Don't do it, the DA will fry you for using a Tactical Assault Extinguisher.

I always thought an extinguisher filled with tobasco would work well.

If you spray someone with starter fluid (ETHER), you get to see them do their Richard Pryor imitation :)

hso
February 3, 2003, 10:05 AM
Navy Joe,

I'm sure that you meant to say diesel fuel instead of gasoline since anyone attempting to light gasoline is at extreme risk of serious injury due to the flash. Everyone should learn the proper techniques for fire extinguisher use, but they should contact their local FD for that training and avoid the possible problems of trying to train themselves.
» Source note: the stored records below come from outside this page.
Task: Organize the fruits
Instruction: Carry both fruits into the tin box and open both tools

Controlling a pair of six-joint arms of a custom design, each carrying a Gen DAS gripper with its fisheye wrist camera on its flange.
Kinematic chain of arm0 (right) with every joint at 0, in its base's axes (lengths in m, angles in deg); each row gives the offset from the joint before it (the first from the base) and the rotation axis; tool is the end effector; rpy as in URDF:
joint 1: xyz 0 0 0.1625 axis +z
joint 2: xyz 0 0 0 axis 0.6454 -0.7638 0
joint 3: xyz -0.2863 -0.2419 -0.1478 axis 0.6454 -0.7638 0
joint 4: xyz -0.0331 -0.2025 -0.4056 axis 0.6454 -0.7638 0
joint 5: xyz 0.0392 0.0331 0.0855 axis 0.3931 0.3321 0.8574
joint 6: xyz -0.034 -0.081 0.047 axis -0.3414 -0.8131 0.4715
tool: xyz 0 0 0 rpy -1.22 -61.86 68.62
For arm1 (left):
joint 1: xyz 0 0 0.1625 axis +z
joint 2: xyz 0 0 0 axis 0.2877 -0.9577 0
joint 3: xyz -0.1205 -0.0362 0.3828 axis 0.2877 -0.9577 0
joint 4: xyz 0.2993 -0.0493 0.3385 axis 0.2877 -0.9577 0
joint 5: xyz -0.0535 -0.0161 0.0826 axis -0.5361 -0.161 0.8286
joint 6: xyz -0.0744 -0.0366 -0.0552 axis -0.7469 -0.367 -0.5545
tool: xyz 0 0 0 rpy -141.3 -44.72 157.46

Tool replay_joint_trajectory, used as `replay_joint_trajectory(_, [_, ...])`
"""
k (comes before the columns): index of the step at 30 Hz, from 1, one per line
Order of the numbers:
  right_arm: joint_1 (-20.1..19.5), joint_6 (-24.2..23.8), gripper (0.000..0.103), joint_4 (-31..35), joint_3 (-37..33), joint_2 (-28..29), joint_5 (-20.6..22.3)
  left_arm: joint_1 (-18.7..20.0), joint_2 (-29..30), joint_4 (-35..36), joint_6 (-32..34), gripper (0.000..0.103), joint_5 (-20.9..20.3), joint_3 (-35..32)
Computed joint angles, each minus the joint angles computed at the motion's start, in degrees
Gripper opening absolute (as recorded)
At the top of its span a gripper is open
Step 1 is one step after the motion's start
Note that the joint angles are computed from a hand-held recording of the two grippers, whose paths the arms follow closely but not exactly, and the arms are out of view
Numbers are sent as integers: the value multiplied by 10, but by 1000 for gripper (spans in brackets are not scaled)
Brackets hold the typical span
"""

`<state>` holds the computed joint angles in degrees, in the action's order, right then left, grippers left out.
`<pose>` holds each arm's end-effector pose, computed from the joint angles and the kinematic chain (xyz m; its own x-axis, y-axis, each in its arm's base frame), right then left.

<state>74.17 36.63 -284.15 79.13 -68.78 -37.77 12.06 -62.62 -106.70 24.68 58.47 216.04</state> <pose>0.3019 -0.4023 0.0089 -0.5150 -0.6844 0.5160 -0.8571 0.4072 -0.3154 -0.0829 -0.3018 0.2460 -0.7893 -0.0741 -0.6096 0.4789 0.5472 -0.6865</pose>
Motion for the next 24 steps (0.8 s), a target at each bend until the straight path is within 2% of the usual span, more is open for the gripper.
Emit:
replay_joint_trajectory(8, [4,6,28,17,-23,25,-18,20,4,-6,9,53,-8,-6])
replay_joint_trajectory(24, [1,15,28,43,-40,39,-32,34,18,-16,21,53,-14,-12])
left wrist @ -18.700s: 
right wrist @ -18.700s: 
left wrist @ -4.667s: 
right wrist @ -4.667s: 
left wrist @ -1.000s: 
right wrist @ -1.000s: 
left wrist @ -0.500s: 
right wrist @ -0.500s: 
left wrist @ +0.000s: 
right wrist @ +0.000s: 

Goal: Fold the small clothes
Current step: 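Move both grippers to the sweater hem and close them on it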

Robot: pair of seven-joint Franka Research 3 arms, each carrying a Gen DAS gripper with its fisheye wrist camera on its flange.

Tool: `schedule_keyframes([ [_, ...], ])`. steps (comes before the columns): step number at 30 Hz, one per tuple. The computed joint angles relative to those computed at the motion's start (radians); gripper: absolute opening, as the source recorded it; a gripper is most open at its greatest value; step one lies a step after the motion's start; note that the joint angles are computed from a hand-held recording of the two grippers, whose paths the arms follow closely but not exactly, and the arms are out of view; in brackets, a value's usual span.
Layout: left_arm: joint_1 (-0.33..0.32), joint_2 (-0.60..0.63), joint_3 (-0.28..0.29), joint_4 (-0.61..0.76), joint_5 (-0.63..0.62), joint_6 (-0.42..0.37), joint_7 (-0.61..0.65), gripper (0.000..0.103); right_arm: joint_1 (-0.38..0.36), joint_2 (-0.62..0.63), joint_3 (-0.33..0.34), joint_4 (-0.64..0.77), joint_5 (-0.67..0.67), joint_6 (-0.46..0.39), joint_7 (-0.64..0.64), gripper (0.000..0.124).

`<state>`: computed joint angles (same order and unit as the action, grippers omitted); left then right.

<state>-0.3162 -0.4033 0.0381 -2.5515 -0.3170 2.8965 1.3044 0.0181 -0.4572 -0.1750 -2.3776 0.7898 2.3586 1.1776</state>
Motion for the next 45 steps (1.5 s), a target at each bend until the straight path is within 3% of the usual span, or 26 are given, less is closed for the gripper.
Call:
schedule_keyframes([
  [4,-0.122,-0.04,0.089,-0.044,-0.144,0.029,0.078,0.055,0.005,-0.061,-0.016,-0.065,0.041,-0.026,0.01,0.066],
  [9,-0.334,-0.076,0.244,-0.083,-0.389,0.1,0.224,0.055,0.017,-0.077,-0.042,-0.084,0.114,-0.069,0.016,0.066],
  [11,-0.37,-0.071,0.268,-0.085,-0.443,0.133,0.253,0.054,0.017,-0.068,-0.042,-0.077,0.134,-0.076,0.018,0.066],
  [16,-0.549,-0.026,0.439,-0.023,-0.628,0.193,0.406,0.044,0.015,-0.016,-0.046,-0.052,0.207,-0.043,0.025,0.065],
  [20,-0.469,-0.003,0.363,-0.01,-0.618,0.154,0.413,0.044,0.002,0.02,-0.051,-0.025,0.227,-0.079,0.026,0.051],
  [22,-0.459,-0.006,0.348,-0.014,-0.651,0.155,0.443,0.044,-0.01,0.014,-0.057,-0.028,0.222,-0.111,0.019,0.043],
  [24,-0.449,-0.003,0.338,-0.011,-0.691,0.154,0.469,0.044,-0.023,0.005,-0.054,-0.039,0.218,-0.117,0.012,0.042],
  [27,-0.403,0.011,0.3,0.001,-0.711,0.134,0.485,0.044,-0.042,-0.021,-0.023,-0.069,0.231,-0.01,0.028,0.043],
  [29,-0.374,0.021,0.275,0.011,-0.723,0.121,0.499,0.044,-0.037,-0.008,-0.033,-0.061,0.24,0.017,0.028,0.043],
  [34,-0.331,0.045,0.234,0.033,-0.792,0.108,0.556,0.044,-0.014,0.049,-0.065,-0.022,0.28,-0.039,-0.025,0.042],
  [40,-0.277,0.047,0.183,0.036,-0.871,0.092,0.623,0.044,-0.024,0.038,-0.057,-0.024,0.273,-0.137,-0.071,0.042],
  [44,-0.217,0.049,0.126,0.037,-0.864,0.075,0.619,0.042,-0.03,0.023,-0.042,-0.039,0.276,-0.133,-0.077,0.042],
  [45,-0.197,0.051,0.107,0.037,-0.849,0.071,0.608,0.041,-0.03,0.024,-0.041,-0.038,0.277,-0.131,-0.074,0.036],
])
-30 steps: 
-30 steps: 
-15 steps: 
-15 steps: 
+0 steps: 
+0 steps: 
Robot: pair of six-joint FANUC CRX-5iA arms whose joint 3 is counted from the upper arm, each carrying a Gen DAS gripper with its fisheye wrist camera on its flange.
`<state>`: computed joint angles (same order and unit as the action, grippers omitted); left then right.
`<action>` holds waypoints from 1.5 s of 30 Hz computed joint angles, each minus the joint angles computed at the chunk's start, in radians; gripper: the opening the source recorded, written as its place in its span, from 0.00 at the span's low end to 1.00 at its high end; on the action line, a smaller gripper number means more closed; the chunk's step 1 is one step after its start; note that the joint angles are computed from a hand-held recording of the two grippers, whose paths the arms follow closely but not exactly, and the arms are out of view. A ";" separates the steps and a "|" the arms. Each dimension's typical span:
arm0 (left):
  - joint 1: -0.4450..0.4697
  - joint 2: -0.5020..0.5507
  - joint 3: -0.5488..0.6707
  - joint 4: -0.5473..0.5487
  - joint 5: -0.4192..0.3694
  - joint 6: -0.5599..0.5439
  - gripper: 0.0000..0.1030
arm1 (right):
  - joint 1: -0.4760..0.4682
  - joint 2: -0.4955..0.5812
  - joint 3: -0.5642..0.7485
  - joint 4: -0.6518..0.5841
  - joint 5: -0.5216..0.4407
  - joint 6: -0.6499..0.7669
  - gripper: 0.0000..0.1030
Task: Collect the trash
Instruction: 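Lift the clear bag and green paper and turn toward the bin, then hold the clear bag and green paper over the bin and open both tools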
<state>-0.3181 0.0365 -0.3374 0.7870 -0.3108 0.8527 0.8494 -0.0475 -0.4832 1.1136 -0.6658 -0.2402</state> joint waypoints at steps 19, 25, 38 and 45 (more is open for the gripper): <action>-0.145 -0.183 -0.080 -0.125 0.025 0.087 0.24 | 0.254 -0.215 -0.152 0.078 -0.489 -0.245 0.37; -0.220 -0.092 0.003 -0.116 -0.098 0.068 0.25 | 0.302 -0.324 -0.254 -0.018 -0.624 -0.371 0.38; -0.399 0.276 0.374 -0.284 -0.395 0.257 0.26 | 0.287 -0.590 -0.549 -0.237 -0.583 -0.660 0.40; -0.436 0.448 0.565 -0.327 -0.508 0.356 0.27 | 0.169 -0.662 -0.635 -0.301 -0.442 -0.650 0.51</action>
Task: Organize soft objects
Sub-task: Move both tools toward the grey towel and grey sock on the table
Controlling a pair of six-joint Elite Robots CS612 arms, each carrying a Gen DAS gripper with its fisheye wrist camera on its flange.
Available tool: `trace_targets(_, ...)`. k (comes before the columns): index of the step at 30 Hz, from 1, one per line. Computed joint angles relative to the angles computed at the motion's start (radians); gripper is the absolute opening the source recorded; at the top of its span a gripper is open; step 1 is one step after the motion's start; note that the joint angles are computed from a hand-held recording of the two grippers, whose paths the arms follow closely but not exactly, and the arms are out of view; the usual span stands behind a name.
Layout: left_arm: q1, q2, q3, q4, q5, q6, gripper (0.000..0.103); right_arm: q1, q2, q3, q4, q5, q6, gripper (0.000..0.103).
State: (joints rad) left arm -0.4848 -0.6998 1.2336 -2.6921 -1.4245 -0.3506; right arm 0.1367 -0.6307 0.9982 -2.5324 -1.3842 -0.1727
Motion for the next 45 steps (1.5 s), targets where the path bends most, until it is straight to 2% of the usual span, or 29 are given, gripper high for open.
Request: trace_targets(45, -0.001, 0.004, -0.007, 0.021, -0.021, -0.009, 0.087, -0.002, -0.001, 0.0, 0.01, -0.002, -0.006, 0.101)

Runt and Navy Joe are correct in that selecting and using something that could result in permanent injury will result in your living a life of poverty as well as possibly spending time with large burly men that insist you call them "Honey". Be very careful, get the MSDS for the product, call the manufacturer and ask what the consequences of getting it in the eyes/lungs are and make sure that it has a broad spray with reach.